Губернатор заключил еще свой рассказ смехом. Не знаю, заметил ли он, какой крупный и неприятный софизм вставил он в свою службу. Мой барометр его нравственности стал колебаться.

Потом он на вечерах играл в карты, если не с азартом, то с значительным увлечением, между прочим и с откупщиком. Злоязычный Янов рассказывал, что «откупщику не везет в игре... с Львом Михайловичем», — добавил он с комическим вздохом.

— Зачем же он не бросит, если проигрывает? — спросил я.

Янов засмеялся и похлопал меня по коленке.

VIII

Но все-таки Углицкий был в долгу, как в шелку. У него были не мелкие, а довольно крупные и притом стереотипные долги. Общую сумму своих долгов он определял в тридцать семь тысяч, то есть стереотипных долгов. Сумма же подвижных, мелких долгов менялась, то повышалась, то понижалась: последнее случалось, когда заимодавец попадал в «денежную минуту», узнавал, что Углицкий получил куш. Он уплачивал если не все, то хоть часть. Если же долг затягивался, то после известного срока причислялся к стереотипным. Правда, он возлагал упование на наследство после какой-то богатой бездетной тетки а Петербурге, — но это наследство было проблематическое, вроде ожидания приезда богатого дяди из Америки.

Итак, он жил прежде всего долгами, как отец Онегина,[24] по словам Пушкина. Тогда, кажется, и все старое поколение пробавлялось этим способом: только «ленивый», по пословице, не делал долгов. Когда, бывало, упрекнут кого-нибудь долгами, у виноватого всегда был готов стереотипный ответ: «У кого их нет?»

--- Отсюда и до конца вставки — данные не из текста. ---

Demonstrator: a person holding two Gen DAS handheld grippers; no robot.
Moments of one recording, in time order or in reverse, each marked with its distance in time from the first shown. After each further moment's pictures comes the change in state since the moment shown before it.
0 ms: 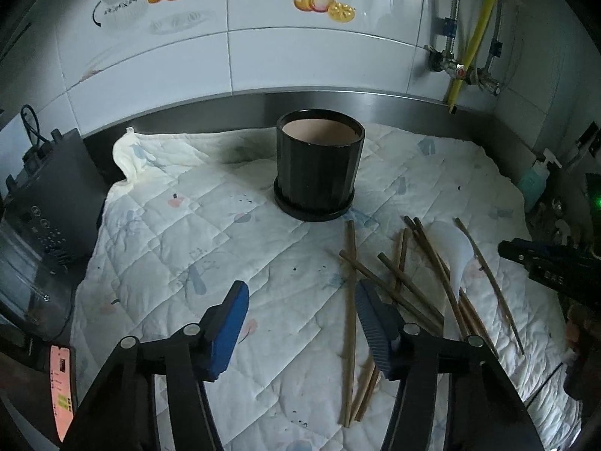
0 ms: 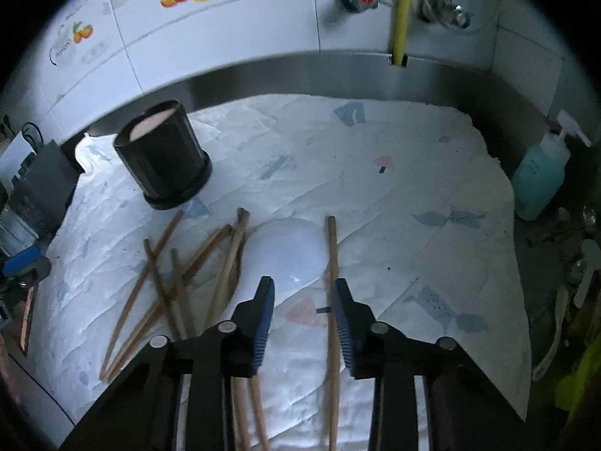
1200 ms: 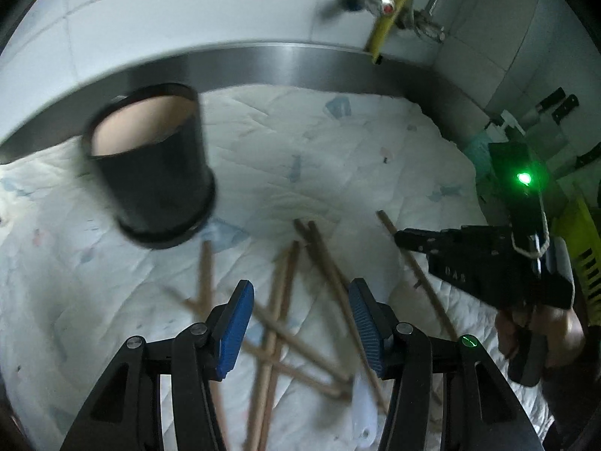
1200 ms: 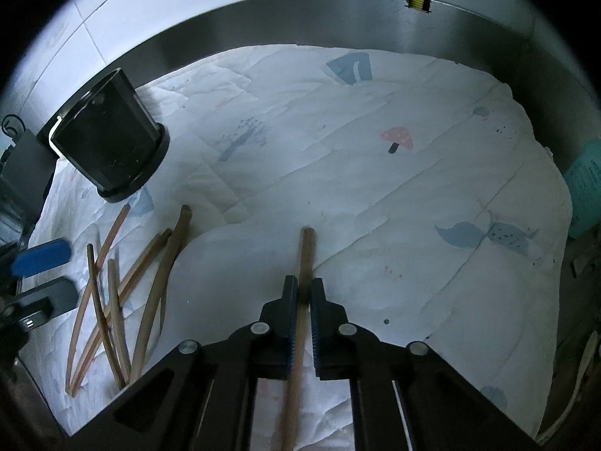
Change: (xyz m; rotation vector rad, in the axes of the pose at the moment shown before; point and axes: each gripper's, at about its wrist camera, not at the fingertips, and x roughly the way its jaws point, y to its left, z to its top) left arm 0.107 -0.113 0.054 0.125 0.168 -0.270; right arm 0.073 -0.022 0.024 -0.026 0.138 0.061
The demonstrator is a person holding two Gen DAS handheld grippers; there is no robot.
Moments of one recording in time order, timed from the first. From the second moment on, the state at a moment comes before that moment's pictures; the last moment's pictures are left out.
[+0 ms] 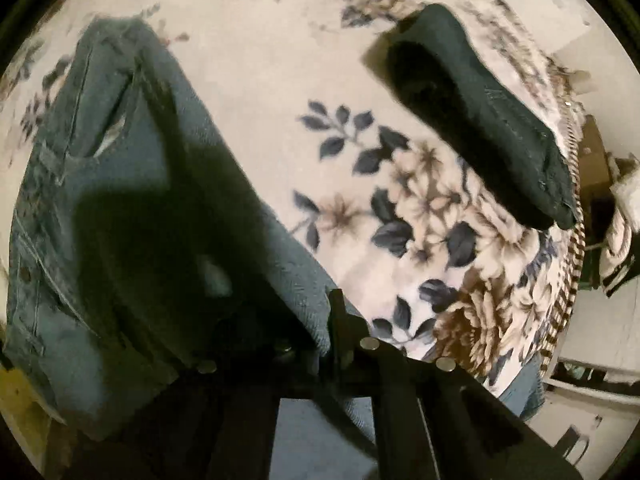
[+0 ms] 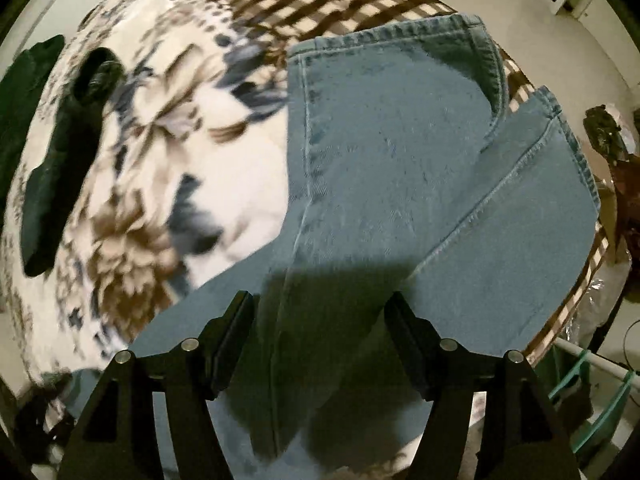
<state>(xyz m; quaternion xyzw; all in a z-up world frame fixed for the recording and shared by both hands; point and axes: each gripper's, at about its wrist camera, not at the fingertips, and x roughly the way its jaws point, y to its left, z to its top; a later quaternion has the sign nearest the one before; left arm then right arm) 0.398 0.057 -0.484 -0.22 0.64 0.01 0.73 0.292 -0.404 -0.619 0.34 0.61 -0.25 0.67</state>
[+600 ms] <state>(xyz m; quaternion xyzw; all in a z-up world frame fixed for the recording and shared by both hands) 0.166 0.117 -0.468 -0.38 0.55 0.12 0.73 0.208 -0.391 -0.562 0.25 0.58 -0.26 0.73</state>
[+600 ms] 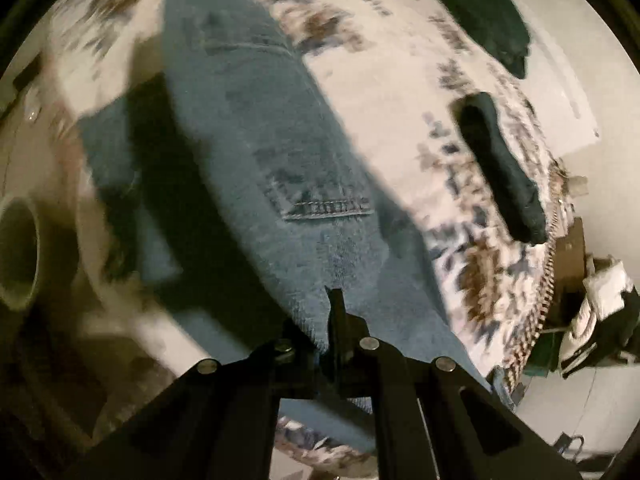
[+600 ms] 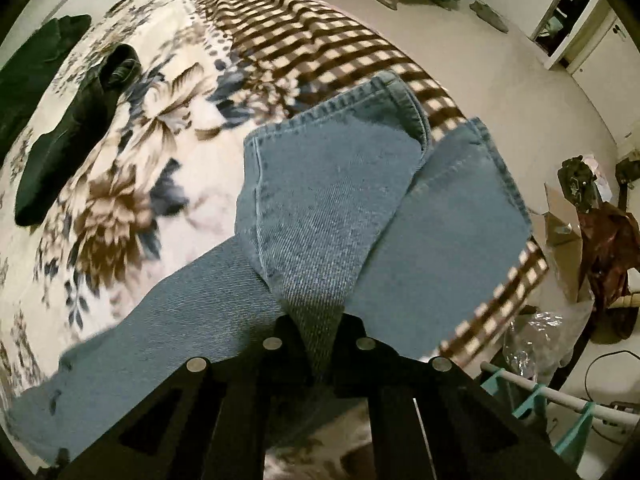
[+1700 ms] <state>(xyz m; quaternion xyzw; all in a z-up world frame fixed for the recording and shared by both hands) 0.258 -0.124 -0.451 0.08 0.58 0.01 0.81 0.305 -0.421 -0.629 0.14 0.64 -0.19 0.73</state>
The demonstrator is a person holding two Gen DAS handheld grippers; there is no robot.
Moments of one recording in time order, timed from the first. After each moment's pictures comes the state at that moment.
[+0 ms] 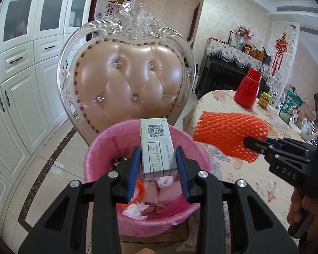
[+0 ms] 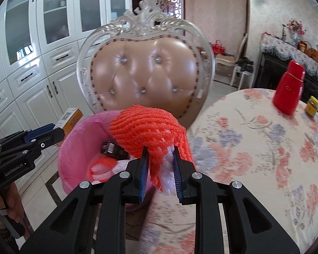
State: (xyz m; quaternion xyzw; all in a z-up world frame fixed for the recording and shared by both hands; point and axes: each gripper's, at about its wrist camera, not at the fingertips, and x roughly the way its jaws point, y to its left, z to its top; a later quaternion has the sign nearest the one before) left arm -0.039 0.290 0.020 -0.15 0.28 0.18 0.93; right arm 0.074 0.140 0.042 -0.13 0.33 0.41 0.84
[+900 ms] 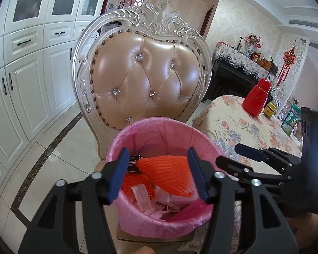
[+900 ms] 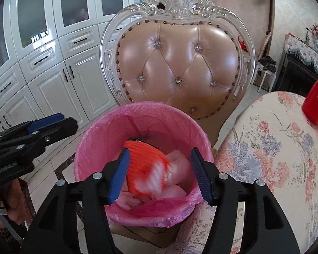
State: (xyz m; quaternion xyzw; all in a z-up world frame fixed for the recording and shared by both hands) left arm -0.059 0.332 0.012 -0.19 0.28 0.20 0.92; right arm 0.056 0.208 0.017 -0.16 0.35 0.45 0.81
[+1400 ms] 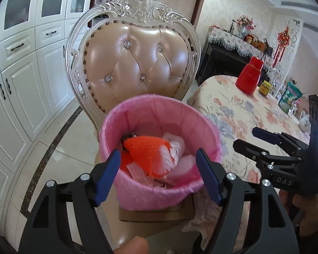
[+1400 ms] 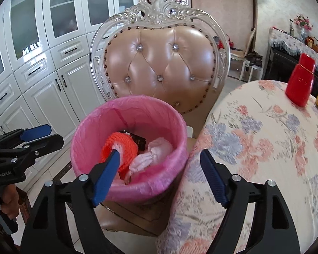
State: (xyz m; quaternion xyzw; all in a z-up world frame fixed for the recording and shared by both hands) left arm -0.079 0.291 0.006 -0.16 0.33 0.17 0.91; right arm 0.042 0.140 0.016 -0.12 0.34 0.42 0.83
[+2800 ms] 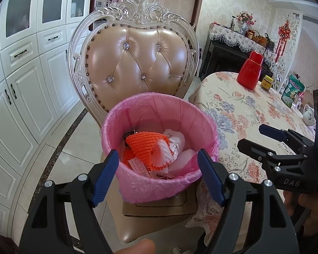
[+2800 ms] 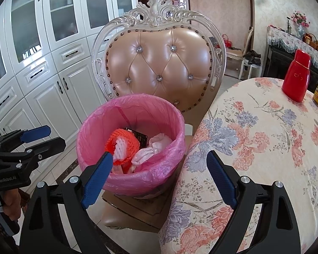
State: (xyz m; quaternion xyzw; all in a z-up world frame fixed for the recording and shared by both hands) left arm -0.086 0.274 0.010 -0.14 0.34 0.19 0.91; right arm 0.031 0.126 0.021 -0.12 0.34 0.42 0.83
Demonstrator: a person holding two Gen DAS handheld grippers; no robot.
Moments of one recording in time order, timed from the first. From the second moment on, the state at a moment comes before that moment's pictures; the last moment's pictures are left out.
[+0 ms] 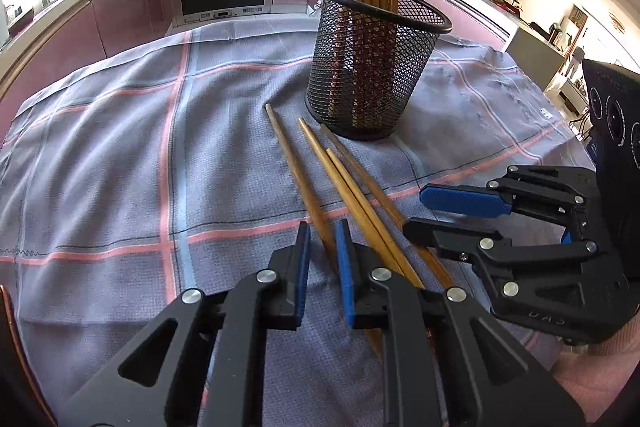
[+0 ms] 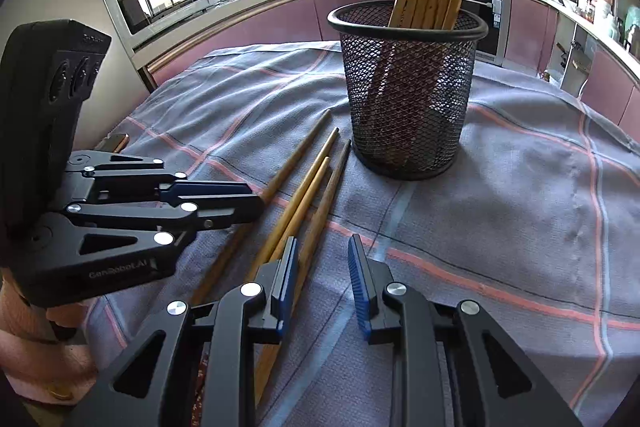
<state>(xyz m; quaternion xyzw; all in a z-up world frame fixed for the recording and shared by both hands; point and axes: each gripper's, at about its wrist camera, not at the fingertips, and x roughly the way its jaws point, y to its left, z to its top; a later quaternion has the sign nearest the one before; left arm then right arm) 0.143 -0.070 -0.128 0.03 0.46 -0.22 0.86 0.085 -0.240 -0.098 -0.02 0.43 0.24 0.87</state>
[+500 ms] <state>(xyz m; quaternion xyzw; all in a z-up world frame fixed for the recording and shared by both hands) 0.157 -0.073 -0.130 0.04 0.46 -0.20 0.86 0.097 -0.231 -0.101 -0.05 0.43 0.23 0.87</state>
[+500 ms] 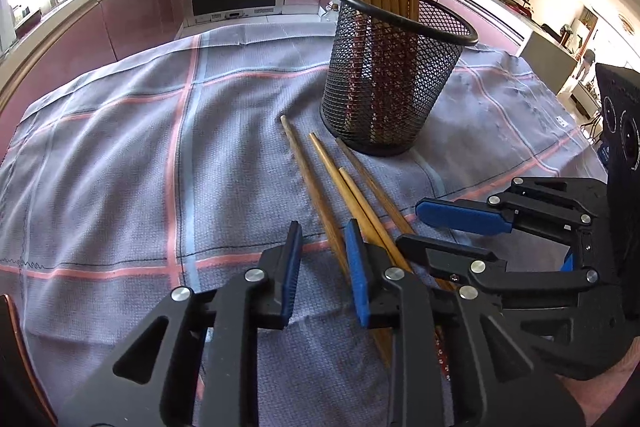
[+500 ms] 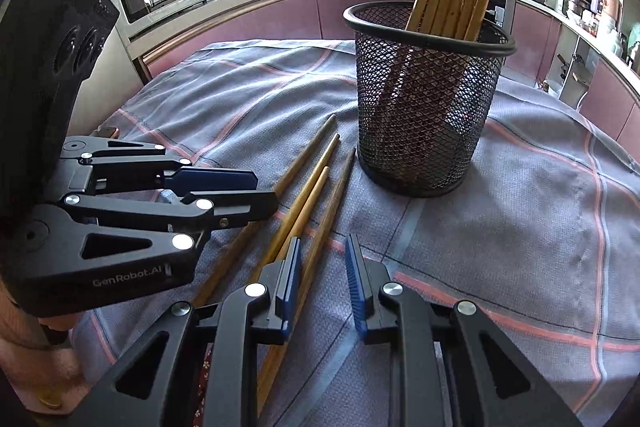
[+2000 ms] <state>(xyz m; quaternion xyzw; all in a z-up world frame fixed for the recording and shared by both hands) 0.139 -0.052 -0.099 -0.03 0.44 -0.22 0.87 0.088 -0.266 -0.063 0.03 0.39 0.27 0.88</state>
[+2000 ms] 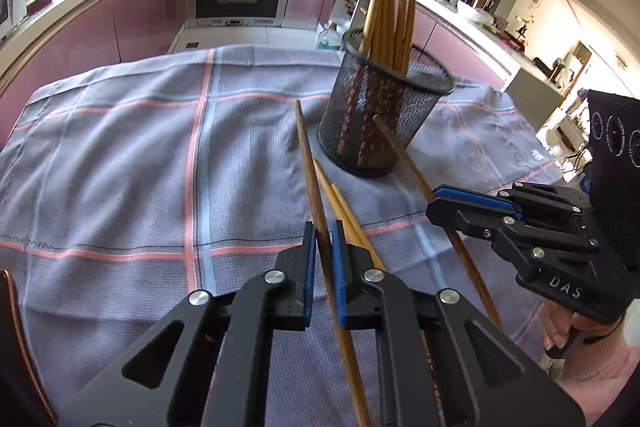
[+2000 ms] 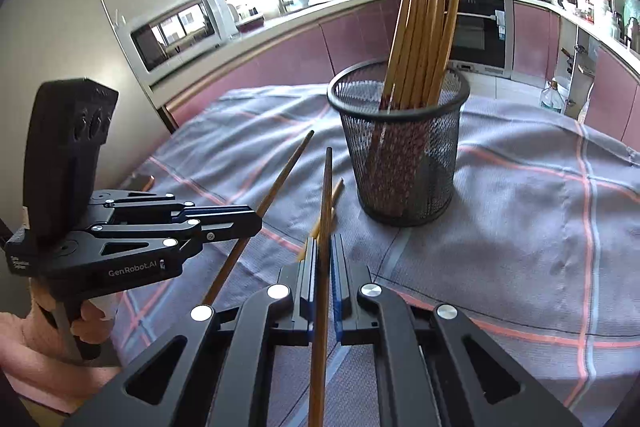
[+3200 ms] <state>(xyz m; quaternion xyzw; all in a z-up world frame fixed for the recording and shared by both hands) 0.126 -0.041 0.069 -0.06 0.25 -0.30 0.92 0.083 -0.311 0.067 0.06 0.20 0.27 0.94</state>
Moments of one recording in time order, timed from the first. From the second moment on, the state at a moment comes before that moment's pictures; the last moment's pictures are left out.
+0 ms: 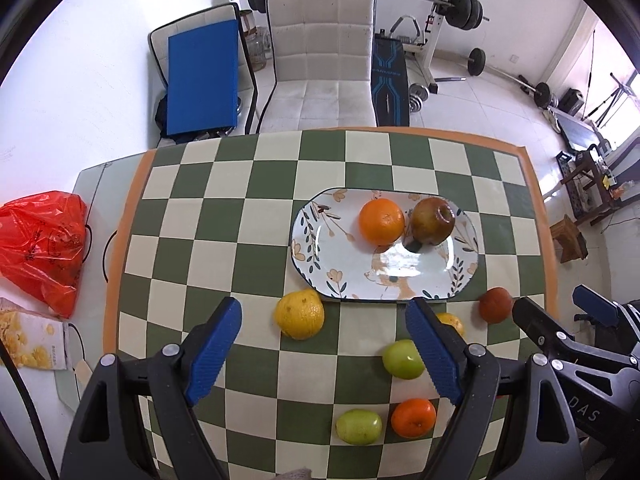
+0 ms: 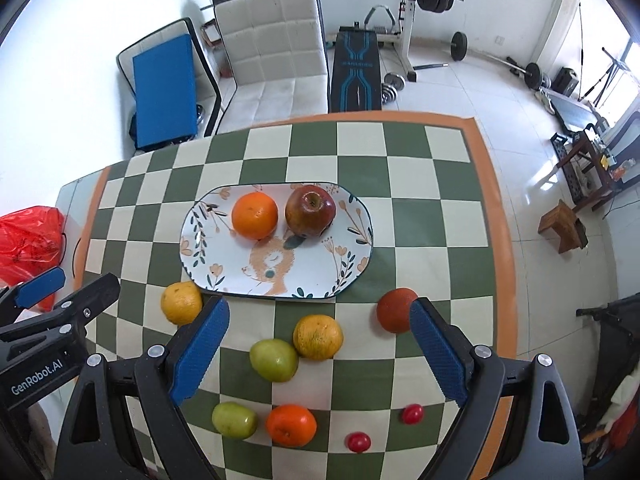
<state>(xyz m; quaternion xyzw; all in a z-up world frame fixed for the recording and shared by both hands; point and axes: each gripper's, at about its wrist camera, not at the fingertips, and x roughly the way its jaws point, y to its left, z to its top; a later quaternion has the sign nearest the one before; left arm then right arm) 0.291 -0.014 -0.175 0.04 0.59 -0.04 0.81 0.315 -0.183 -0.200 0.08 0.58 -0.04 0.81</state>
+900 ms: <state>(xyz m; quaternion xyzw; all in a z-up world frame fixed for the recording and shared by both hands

У Углицкого делание долгов было приведено в систему, которую он прилагал к делу так же виртуозно, как юмор и остроумие к рассказам. Система, очевидно, принадлежала воспитанию и нравам его времени. Долги делались и не платились как-то помимо всяких вопросов о нравственности, как хождение в церковь и усердное исполнение религиозных обрядов у многих молящихся часто не вяжется с жизнью. Например, украсть у ближнего из кармана, из стола, тайно присвоить — никто и никогда из этих «джентльменов» не решался, скорей застрелится; а занять с обещанием отдать «при первой возможности», «при удобном случае», и забыть — это ничего, можно!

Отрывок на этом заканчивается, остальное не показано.